不同阶段学生图形推理能力的研究现状

2013-12-22 02:13张海燕
关键词:眼动表象图形

张 涤,张海燕

图形推理是一种非常重要的形象推理,也是研究思维发展的主要形式之一。人们的学习、工作和生活都离不开图形推理。近几年来,随着现代逻辑研究的迅速发展,国内很多学者都对图形推理进行了大量的研究,尤其是对学前儿童及大、中、小学生的图形推理能力的探究都有了很大的进展。

一、图形推理的概念

从广义上来讲,图形推理是根据一个或若干个已知图形而推出另外一些图形或信息的思维过程;从狭义上来讲,它就是人们通过归纳分析已有图形之间的规律,并对新图形或特定图形进行一种推断的思维活动。图形推理主要以图形为材料[1]。图形推理与数字推理具有一定的相通性,甚至我们可以认为它就是图形化和形象化的数字推理。但相对于数字推理能力,图形推理能力更能体现出个体在实际应用中的预测和应变能力。

二、同阶段学生图形推理能力的认知水平不同

推理是人的一种高级认知过程,而图形推理是个体认知发展的一项重要因素。人们把图形推理作为人类一般智力的测量指标,在一定程度上它可以说明个体认知发展的水平。它遵循逻辑规则,但又不完全同于逻辑规则,而是在不断的思维实践中逐渐习得的。张宏等(2005)在对瑞文推理测验成绩的解释中提到,需要考虑个体的认知类型,认知类型可能对图形推理测验有一定的影响[2]。王有智(2003)的研究表明,相对于场依存性,场独立性认知风格在图形系统变化、抽象推理方面……认为图形推理的策略获得是一个渐进过程,这是元认知机制在起作用[3,4]。因此,不同阶段学生的图形推理能力在认知水平上也是不同的(见表1)。

表1 不同阶段学生的图形推理能力水平

(一)学前阶段儿童图形推理能力的认知水平

处在前运算阶段的学前儿童的几何思维十分有限,还不能够稳定地对形状进行判断。但随着年龄的增长,随着他们对形状形成的图式逐渐清晰,他们以视觉形象作为识别的主要依据,会逐渐考虑到形状的特征。侯岩、叶平枝(1992)指出在空间认知结构中,学前期儿童的形状认知能力趋于平稳发展,立体认知和距离认知能力的发展处于不稳定的萌芽阶段[5]。其次,对于大部分学前儿童的图形辨认能力在学前早期得到明显发展,而图形组合能力在学前中后期才得以迅速提高。滕国鹏(2004)[6]、常宏(2009)[7]等通过实验发现,随着年龄的增长,2—6岁儿童几何图形复写表象能力、再现表象能力和参照预见表象能力均有所提高,而3—6岁儿童的几何图形表象能力发展不存在性别差异。

(二)小学阶段学生图形推理能力的认知水平

在小学阶段,对立体空间图形的认知是从二维图形认知逐渐向三维图形认知转变的过程,其间经历了二维形象进行三维认知的过渡期,最后才通过表象推理达到对三维图形的正确认知。换言之,学生的思维由具体形象思维向抽象逻辑思维发展要经历很长时间。低年级学生所掌握的概念大部分是具体的、可以直接感知的,要求低年级学生指出概念中最主要的本质的东西,常常是比较困难的。他们的思维活动在很大程度上还是与面前的具体事务或其生动的表象联系着的。事实上,小学阶段学生的思维同时具有着具体形象的成分和抽象概括的成分,他们之间的相互关系随着年级高低以及不同性质的智力活动而变化。因而小学学生的图形推理能力主要体现在直观、简单的图形材料。

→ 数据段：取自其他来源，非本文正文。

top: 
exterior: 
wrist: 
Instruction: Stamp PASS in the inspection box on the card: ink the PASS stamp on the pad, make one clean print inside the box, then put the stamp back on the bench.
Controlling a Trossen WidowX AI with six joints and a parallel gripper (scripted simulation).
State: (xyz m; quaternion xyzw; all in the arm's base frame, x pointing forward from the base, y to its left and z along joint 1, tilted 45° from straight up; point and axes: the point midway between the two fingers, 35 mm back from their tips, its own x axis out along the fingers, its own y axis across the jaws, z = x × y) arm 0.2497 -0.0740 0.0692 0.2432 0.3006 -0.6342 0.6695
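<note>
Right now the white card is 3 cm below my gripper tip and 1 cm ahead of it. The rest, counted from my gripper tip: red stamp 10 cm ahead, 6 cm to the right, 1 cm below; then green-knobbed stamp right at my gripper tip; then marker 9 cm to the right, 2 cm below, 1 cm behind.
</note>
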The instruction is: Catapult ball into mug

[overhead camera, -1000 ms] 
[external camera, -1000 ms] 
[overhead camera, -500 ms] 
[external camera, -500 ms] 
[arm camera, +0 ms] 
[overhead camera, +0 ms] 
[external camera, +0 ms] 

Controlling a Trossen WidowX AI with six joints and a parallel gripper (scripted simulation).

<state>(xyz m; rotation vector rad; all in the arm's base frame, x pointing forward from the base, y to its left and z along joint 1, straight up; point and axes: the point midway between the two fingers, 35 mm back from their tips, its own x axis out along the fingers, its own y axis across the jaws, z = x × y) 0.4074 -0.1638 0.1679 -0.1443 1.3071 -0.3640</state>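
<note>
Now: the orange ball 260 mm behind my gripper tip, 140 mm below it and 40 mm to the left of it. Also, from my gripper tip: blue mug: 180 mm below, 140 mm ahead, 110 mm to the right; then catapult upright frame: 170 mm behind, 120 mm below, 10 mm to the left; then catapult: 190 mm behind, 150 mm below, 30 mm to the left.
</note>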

从年龄差异来看,田学红等(2004)认为年龄是影响图形辨认的一个重要因素[8]。Piaget等认为6—8岁的儿童能够考虑物体的大小、距离及方向,会涉及角度、平行和长度等。在关于三山拓展实验中,李文馥等(1989)发现几种事物相对位置关系的空间表象的认知发展的主要时期是在童年期,且自我中心现象只在8岁组表现突出。陈庆飞等(2011)等分析当8—10岁儿童面对颜色、大小和形状等多重信息时,儿童在归纳推理的相似性、变化性任务中存在明显的选择倾向。陈德枝等(2011)采用前测—干预—后测的动态评估模式发现,六年级图形推理的当前水平显著高于四、五年,五年级儿童与四年级没有显著差异。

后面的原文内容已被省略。